Brian Eastwood
Why It Matters
The combination of AI and human workers holds the most promise for tasks that humans currently perform better than AI and those that involve creating content.S
One of the most common arguments for bringing artificial intelligence into the enterprise is the potential for AI to help humans by complementing the work they do. But leaders first must understand whether and when AI and humans can perform better together than either can on its own.
A recent paper from researchers at the MIT Center for Collective Intelligence found that on average, AI-human combinations do not outperform the best human-only or AI-only system.
“This was our most surprising finding,” said MIT Sloan professor Thomas W. Malone, CCI’s director. “Some of the most important and interesting use cases for AI involve a combination of humans and computers. Many people would have assumed the combination would be quite a bit better, but it was statistically significantly worse.”
The paper, based on a review of more than 100 studies on human-AI collaboration, was published in the journal Nature Human Behaviour. The research sheds light on when the combination of AI and human workers is most poised to succeed — such as tasks in which humans outperform AI on its own, tasks involving creating content, and creation tasks involving generative AI.
Combinations work when humans, AI do what they do best
Malone and his co-authors — MIT Sloan assistant professor Abdullah Almaatouq and Michelle Vaccaro, an MIT doctoral student and CCI affiliate — analyzed 370 unique effect sizes from 106 experiments that evaluated the performance of humans alone, AI alone, and human-AI combinations. The studies were published between January 2020 and July 2023. (Effect size is defined as the magnitude of the difference between variables in a study.)
The researchers found that the combination of humans and AI, on average, outperformed the baseline of humans acting on their own, but it did not perform better than the baseline of AI on its own. Notably, the average performance scores for the combination of humans and AI were lower than those of the best human or AI systems.
For example, AI alone proved to be the most successful at detecting fake hotel reviews, with an accuracy rate of 73%, compared with 69% for humans and AI together and 55% for humans alone. The researchers hypothesized that because people were less accurate at the task in general than the AI, they were also not very good at deciding when to trust the algorithms and when to trust their own judgment. This resulted in lower performance for the combination of AI and humans than for AI alone.
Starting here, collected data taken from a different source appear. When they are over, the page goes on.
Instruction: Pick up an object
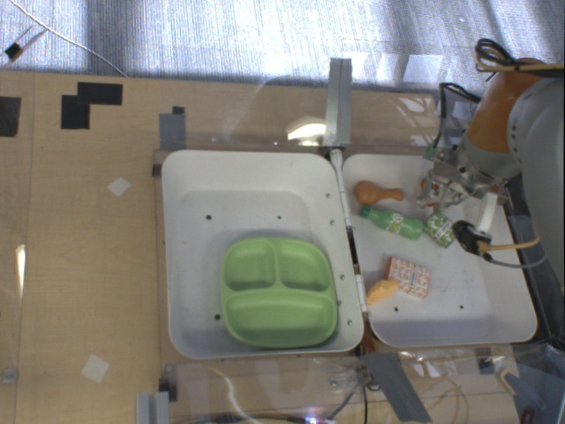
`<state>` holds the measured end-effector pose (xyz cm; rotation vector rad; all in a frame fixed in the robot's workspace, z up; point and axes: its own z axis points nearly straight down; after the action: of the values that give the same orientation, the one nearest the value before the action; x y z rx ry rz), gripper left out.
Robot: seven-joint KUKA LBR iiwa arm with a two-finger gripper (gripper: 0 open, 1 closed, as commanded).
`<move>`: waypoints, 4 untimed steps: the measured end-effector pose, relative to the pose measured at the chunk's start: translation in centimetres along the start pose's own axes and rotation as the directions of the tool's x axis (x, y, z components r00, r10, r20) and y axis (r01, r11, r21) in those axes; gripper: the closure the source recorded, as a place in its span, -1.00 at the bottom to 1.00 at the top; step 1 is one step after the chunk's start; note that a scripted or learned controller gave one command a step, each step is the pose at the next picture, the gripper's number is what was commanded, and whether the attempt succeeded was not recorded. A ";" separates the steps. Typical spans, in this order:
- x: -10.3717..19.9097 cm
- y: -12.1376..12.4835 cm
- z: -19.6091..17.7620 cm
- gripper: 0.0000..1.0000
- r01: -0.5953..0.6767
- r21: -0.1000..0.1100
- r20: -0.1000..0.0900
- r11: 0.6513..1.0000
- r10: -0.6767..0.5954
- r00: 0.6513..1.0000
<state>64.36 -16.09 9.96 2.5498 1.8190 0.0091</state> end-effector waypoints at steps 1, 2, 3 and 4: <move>0.0 0.0 0.0 -1.00 0.002 0.000 0.000 1.000 -0.002 1.000; 0.2 0.2 -1.2 1.00 0.009 -0.005 0.000 1.000 -0.009 1.000; 0.8 -1.8 1.1 1.00 -0.561 0.004 0.001 0.828 0.561 0.828; 5.4 -8.6 0.9 1.00 -0.519 0.006 -0.004 0.855 0.519 0.855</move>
<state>57.96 -8.22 8.98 2.9540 1.0682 0.0157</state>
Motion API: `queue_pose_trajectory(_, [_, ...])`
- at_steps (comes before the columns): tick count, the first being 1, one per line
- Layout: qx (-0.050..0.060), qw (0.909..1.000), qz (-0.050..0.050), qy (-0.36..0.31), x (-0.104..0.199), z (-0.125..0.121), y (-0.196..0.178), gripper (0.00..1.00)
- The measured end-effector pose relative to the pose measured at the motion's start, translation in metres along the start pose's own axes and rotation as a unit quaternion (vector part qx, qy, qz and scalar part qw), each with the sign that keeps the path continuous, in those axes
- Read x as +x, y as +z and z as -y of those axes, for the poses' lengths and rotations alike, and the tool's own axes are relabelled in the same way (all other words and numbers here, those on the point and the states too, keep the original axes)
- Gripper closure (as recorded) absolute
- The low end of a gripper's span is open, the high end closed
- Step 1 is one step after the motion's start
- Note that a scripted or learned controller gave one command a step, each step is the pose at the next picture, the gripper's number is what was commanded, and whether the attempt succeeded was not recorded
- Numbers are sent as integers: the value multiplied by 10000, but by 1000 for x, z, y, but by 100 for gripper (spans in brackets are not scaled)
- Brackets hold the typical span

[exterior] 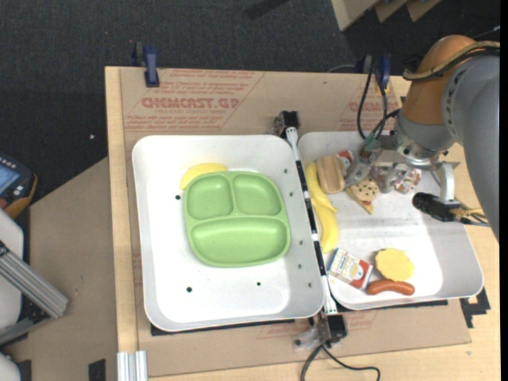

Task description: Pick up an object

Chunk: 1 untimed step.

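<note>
My pincer [373, 173] low in right bin [460, 280], over toy food pile [361, 187]; can't tell its state. Green tray [236, 218] in left bin [159, 276].

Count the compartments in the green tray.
3. The green tray in the left bin has two small compartments side by side along its far edge and one wide compartment along its near edge.
</note>
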<state>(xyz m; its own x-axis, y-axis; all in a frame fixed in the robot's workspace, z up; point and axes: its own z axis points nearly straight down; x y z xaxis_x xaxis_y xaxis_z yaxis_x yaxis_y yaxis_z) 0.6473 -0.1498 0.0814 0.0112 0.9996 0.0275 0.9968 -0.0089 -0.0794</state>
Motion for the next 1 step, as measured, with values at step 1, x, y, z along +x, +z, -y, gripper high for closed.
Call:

“Combinations of humans and AI work best when each party can do the thing they do better than the other,” Malone said.Redefining processes is better than reassigning tasks
The researchers said human-AI collaboration can take two different forms. Human-AI augmentation takes place when the average human-AI system performs better than a human alone. Human-AI synergy occurs when human-AI output outperforms both humans and AI alone.
Achieving human-AI synergy is hindered by several challenges. The first is understanding when humans alone, AI alone, or the combination of the two will be most effective. Many organizations struggle with this, Vaccaro said, because they tend to overestimate the effectiveness of the systems they have in place. Randomized experiments, such as A/B tests that evaluate outcomes across the three use cases, can provide data-driven insights here.
The second is applying the results of such experiments to achieve change. This is less about dividing subtasks between humans and AI, Malone said, and more about redesigning the whole process of how they work together. Companies looking to automate the mass production of furniture, for example, would need to consider whether they should automate not just the intricate steps of assembly but also the onerous process of moving a finished wardrobe across the factory floor.
“We found humans excel at subtasks involving contextual understanding and emotional intelligence, while AI systems excel at subtasks that are repetitive, high-volume, or data-driven,” Vaccaro said.
After deciding on a strategy, it pays to adopt a model of continuous improvement. “Start with a basic workflow, then monitor performance, and, finally, refine the workflow based on outcomes and user feedback,” she said.
Generative AI shows the power of collaboration
One area of promising synergy between humans and machines is generative AI.
The researchers found that human-AI combinations performed worse on tasks that involved decision-making but better on tasks that involved creating content. Creation tasks were relatively unexplored during the study period — only 10% of papers that were reviewed looked at content creation. But in those cases, “the average effect size for human-AI synergy was positive and significantly greater than that for the decision[-making] tasks,” which made up the bulk of the research and tended to have negative effects, the researchers write.